Hope and Homes for Children, in partnership with UNICEF, is working on the front lines of this trauma crisis through a fleet of emergency mobile response units and counselling points. As you can see from the graph below, the most common request for help – above even food, clothing and medicine – is for emergency psychological assistance.

Frequency of requests to Hope and Homes for Children mobile teams for support from parents and children (May-Oct).

Hope and Homes for Children’s mobile units are getting help directly into the worst affected communities. Our psychologists are providing trauma counselling and much-needed therapy. Ranked a close second to psychological support is the need for safe spaces and supervision of play, learning and leisure activities. This support has proven essential in identifying those children who need trauma counselling and helping others with therapeutic activities like art therapy. While the children are engaged in such activities, mums and dads are provided with counselling support so that they in turn can better protect and care for their children.

Based on the foundations of this trauma and psychological assistance, we are building other forms of much-needed support. Important among them are awareness raising and education for children and parents about the dangers of unexploded ordnance and landmines: Ukraine now has more area under contamination with land mines than any other country in the world.

The landmine education pack Hope and Homes for Children is using to help keep children safe.

Of course, we are also providing material support such as clothing and bedding for the winter, as well as helping facilitate families’ access to medical care. And with the additional funds provided by the many, many people and companies who have donated so generously in support of our work with children, we are also delivering food to families. 

By folding emergency trauma and mental health services into the humanitarian response, we can maximise the impact of this material assistance while laying the ground for physical and emotional rehabilitation. This speaks directly to the future of Ukraine because, as we saw in Bosnia, trauma is transmitted from one generation to the next. There are millions of babies as yet unborn, who we can prevent from ever having to live with the consequences of secondary trauma.

The need is vast. In just Kyiv Region alone, these are the numbers of children we’ve helped:

The number of children benefitting from Hope and Homes for Children’s mobile units in Kyiv Region.
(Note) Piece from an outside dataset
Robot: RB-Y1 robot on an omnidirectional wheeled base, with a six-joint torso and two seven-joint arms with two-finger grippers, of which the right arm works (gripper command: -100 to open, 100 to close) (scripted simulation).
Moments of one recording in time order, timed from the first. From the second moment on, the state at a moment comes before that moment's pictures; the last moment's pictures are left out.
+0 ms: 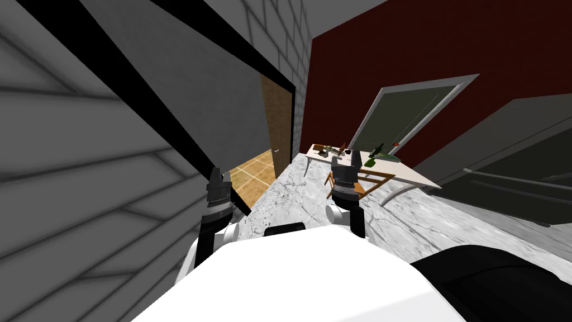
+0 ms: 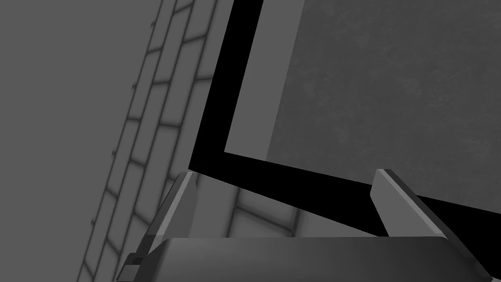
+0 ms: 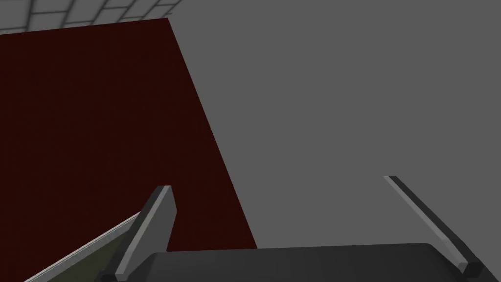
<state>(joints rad) 0.47 0.04 -0.06 -2.36 -0.05 -0.52 0.05</state>
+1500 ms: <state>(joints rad) 0.36 -0.07 0.17 -2.06 -0.04 -0.57 0.01</state>
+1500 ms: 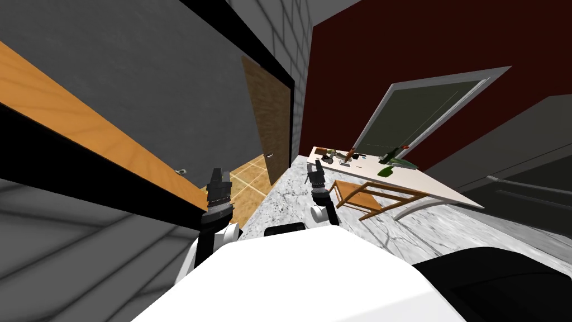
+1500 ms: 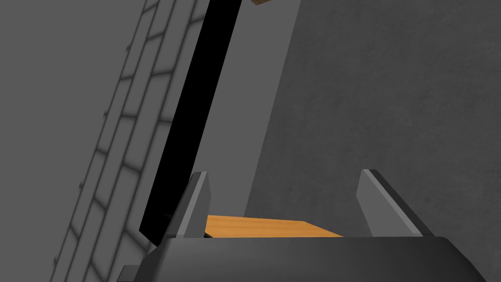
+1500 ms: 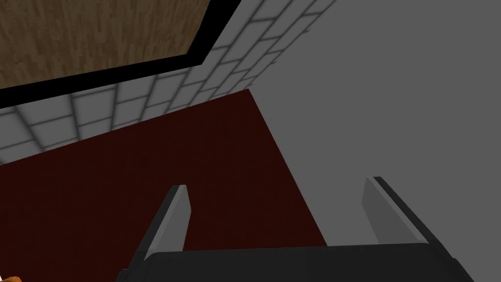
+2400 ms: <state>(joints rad) 0.27 -0.11 0.35 -1.82 -0.03 -0.61 -0.02</state>
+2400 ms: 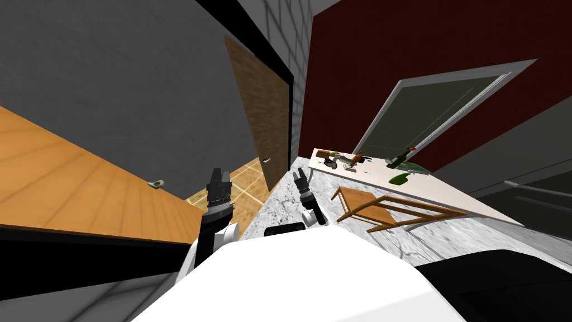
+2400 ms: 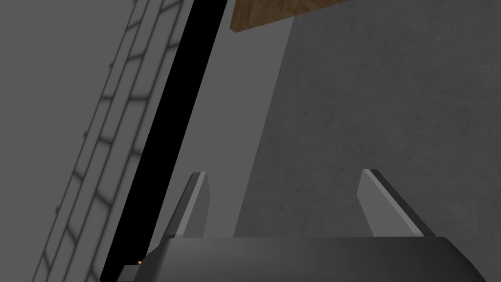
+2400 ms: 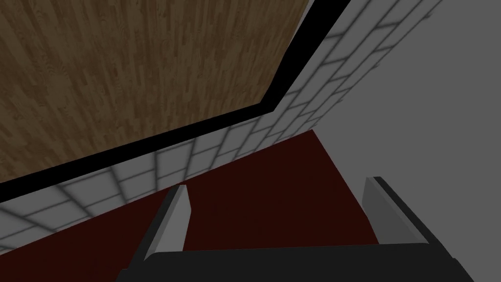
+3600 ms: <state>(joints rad) 0.18 -0.14 0.54 -1.59 -0.02 -0.64 -0.05</state>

We are about to extend this into the Kharkiv Region through our local partners, and we are commencing the next phase of our programme in Dnipropretrovsk Oblast, which I will post about shortly.

Collectively, this work not only provides vital humanitarian support while helping to prevent the impact of trauma from having lifelong consequences, it also keeps families together by helping them to cope and so stops children from being taken from them and placed in special protection. This is important because Ukraine has a culture of locking up vulnerable children in harmful institutions – we cannot allow this to ever be repeated. This requires us to ensure that the funds being allocated to the significant reconstruction costs must not be used to rebuild the orphanage system or a vast estate of smaller residential care facilities in its place – institutionalisation by stealth! This would only serve to entrench trauma among those children and punish them for it.

By investing in families, we are showing that harmful orphanages are not necessary. This approach delivers better outcomes for children and is far more cost-effective than locking children up. These really are affordable, effective solutions that can be employed if we act quickly.

Indeed, if we don’t shine a light on the importance of funding the kind of trauma and mental health work we and others are doing, all of the food, clothing and medicine being shipped to Ukraine will ultimately have limited value.